#### Task goal:
Give a verbatim copy of the data, leaving the pictures out.

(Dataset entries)
* * * * *

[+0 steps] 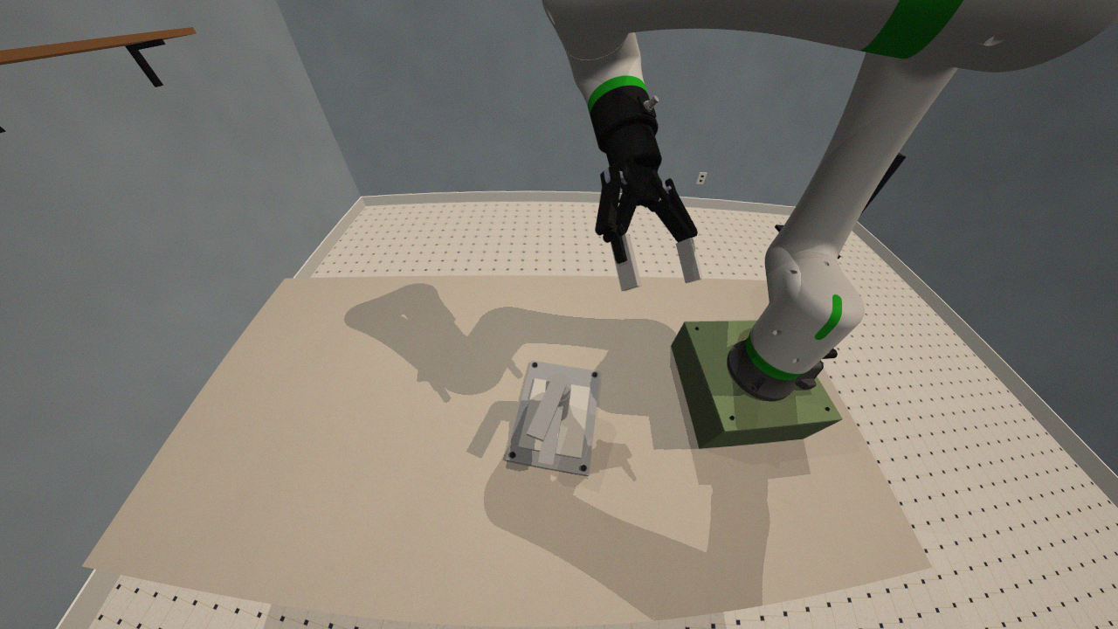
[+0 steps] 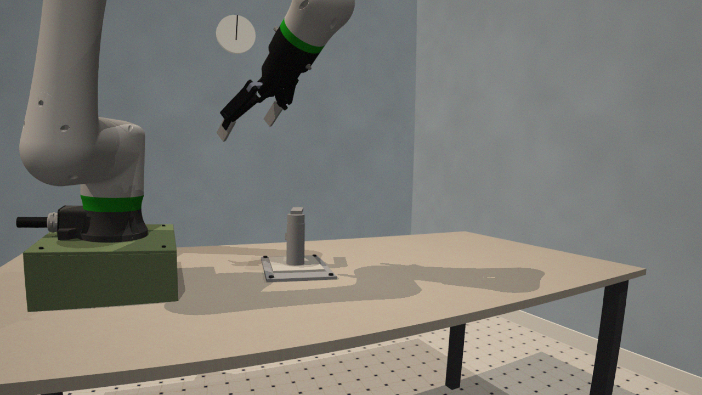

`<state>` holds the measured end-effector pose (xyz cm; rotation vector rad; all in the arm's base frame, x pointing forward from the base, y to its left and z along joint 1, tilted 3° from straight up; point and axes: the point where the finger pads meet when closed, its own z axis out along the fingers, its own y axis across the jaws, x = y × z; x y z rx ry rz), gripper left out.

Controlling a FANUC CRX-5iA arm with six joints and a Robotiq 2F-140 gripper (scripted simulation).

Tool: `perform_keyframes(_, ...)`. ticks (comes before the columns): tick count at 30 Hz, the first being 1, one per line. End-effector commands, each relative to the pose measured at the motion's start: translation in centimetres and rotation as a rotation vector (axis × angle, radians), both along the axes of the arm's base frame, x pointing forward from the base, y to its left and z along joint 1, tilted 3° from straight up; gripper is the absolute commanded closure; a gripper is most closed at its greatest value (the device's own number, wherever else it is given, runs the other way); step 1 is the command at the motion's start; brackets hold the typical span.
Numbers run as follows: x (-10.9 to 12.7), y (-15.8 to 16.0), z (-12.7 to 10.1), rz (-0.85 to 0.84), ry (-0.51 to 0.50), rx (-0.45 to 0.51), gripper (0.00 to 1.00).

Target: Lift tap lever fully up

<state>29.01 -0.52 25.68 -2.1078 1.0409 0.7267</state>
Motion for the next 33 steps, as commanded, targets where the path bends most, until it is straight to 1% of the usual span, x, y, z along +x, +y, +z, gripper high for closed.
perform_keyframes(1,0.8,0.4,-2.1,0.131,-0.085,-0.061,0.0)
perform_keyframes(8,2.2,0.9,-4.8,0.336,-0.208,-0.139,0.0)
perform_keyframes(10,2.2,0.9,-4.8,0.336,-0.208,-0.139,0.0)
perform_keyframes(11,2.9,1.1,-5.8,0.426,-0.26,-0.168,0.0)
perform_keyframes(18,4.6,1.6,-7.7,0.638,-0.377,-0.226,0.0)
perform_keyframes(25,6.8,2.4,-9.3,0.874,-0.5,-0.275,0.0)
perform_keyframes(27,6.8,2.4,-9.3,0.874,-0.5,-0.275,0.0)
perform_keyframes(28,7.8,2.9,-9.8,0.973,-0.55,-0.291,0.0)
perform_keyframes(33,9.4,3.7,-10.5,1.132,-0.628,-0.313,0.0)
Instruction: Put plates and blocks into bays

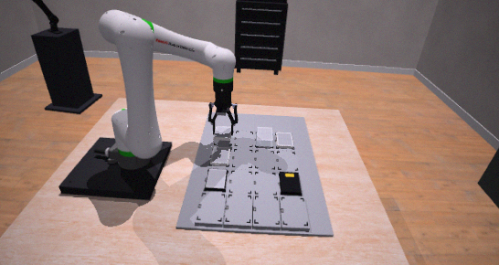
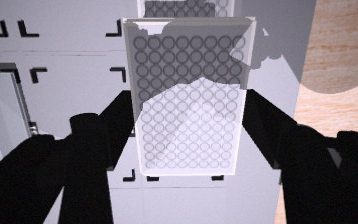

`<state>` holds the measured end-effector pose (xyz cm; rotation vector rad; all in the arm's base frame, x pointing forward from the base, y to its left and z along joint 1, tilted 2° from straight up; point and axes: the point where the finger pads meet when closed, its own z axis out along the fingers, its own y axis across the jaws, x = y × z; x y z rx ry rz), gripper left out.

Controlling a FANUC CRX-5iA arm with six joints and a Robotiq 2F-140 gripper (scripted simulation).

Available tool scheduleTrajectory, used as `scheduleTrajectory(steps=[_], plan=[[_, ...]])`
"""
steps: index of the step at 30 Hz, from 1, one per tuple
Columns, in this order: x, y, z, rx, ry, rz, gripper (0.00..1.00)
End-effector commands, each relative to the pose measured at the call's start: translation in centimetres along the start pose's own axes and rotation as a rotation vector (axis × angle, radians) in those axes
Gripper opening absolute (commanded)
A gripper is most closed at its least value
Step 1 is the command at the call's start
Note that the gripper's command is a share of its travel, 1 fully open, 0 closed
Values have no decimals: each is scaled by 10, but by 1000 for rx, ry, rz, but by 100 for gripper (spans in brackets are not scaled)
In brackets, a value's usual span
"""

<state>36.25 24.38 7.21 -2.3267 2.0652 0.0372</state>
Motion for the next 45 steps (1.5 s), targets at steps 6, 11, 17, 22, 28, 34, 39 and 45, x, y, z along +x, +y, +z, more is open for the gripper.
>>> scheduleTrajectory(steps=[6,11,17,22,28,34,39,45], plan=[[0,-1,-10,1,-1,0,10],[0,-1,-16,1,-1,0,10],[0,-1,-16,1,-1,0,10],[-14,0,-15,1,-1,-2,10],[-30,0,-15,1,-1,-2,10],[-41,0,-15,1,-1,-2,10],[-47,0,-15,1,-1,-2,10],[-47,0,-15,1,-1,-2,10]])
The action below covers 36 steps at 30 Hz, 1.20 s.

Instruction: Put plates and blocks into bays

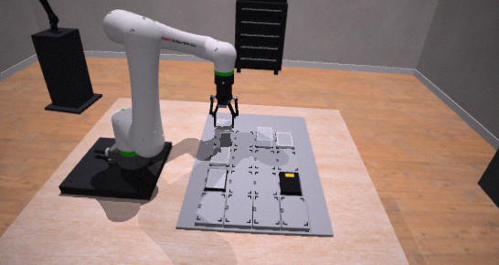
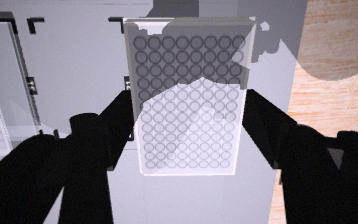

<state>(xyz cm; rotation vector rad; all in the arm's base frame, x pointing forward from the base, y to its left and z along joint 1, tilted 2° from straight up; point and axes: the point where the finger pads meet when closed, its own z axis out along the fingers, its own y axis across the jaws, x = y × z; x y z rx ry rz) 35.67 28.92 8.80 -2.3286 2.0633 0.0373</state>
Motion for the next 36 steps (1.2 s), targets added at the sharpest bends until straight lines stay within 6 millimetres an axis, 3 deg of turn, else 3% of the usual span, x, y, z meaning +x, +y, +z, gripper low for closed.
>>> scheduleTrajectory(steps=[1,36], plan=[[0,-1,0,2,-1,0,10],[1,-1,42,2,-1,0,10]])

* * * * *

#### Solution to this task:
[+0 steps] 
[+0 steps] 

`<state>` holds the measured end-effector pose (xyz cm; rotation vector rad; all in the arm's base frame, x pointing forward from the base, y to its left and z along joint 1, tilted 3° from straight up; point and axes: the point where the finger pads meet when closed, its own z axis out along the fingers, its own y axis across the jaws, x = y × z; x y z rx ry rz), gripper left out.

Controlling a FANUC CRX-5iA arm with six joints and a Robotiq 2F-140 gripper (scripted simulation).

Tool: `perform_keyframes(_, ...)`. ticks (comes before the columns): tick count at 30 Hz, the first being 1, one per line. End-effector commands, each relative to the pose measured at the motion's start: translation in centimetres and rotation as a rotation vector (axis × angle, radians), both along the axes of the arm's base frame, x pointing forward from the base, y to its left and z along joint 1, tilted 3° from straight up; gripper is the absolute commanded closure; a gripper is most closed at its greatest value (the device's own number, wherever else it is given, runs the other way); step 1 is the command at the motion's start; brackets hold the typical span.
Numbers run as follows: x (-10.9 to 12.7), y (-15.8 to 16.0), z (-12.7 to 10.1), rz (-0.85 to 0.84), ry (-0.51 to 0.50), rx (-0.45 to 0.51), gripper (0.00 to 1.00).

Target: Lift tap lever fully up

<state>29.01 -0.52 25.68 -2.1078 1.0409 0.7267</state>
Motion for the next 33 steps, as commanded, targets where the path bends most, until it is straight to 1% of the usual span, x, y, z along +x, +y, +z, gripper high for closed.
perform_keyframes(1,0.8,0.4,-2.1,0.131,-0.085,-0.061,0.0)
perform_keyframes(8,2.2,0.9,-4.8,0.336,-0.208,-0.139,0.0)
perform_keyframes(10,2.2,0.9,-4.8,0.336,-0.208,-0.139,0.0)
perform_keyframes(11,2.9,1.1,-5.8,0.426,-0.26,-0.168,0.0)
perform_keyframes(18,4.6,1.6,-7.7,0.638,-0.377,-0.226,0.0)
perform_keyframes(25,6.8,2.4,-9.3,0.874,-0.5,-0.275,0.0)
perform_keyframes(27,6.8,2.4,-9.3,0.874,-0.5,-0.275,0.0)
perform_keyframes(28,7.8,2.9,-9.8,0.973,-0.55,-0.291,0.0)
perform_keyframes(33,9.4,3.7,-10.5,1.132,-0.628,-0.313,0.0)
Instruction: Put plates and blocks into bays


`<state>` holds the measured end-effector pose (xyz cm; rotation vector rad; all in the arm's base frame, x pointing forward from the base, y to its left and z along joint 1, tilted 2° from straight up; point and axes: the point where the finger pads meet when closed, its own z axis out along the fingers, its own y axis across the jaws, x = y × z; x y z rx ry rz), gripper left out.

Controlling a FANUC CRX-5iA arm with six joints and a Robotiq 2F-140 gripper (scripted simulation).

Available tool scheduleTrajectory, used as `scheduleTrajectory(steps=[_], plan=[[_, ...]])`
"""
steps: index of the step at 30 Hz, from 1, one per tuple
Columns, in this order: x, y, z, rx, ry, rz, gripper (0.00..1.00)
End-effector commands, each relative to the pose measured at the call's start: translation in centimetres along the start pose's own axes and rotation as a rotation vector (axis × angle, radians) in those axes
Gripper opening absolute (commanded)
A gripper is most closed at its least value
Step 1 is the command at the call's start
Note that the gripper's command is a share of its travel, 1 fully open, 0 closed
Values have no decimals: each is scaled by 10, but by 1000 for rx, ry, rz, but by 100 for gripper (spans in brackets are not scaled)
In brackets, a value's usual span
"""

<state>36.25 24.38 7.21 -2.3267 2.0652 0.0372</state>
Motion for the next 45 steps (1.5 s), targets at steps 6, 11, 17, 22, 28, 34, 39 and 45, x, y, z along +x, +y, +z, more is open for the gripper.
>>> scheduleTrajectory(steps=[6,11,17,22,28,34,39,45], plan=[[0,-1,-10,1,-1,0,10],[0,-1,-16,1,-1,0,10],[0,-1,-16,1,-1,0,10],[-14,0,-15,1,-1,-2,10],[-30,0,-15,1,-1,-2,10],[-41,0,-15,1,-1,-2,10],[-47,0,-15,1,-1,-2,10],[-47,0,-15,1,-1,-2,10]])
The action below covers 36 steps at 30 Hz, 1.20 s.

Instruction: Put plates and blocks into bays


<state>(xyz cm; rotation vector rad; all in the arm's base frame, x pointing forward from the base, y to its left and z along joint 1, tilted 2° from straight up; point and axes: the point where the finger pads meet when closed, its own z axis out along the fingers, its own y axis across the jaws, x = y × z; x y z rx ry rz) 35.67 28.92 8.80 -2.3286 2.0633 0.0373</state>
Motion for the next 36 steps (1.2 s), targets added at the sharpest bends until straight lines stay within 6 millimetres an axis, 3 deg of turn, else 3% of the usual span, x, y, z meaning +x, +y, +z, gripper low for closed.
>>> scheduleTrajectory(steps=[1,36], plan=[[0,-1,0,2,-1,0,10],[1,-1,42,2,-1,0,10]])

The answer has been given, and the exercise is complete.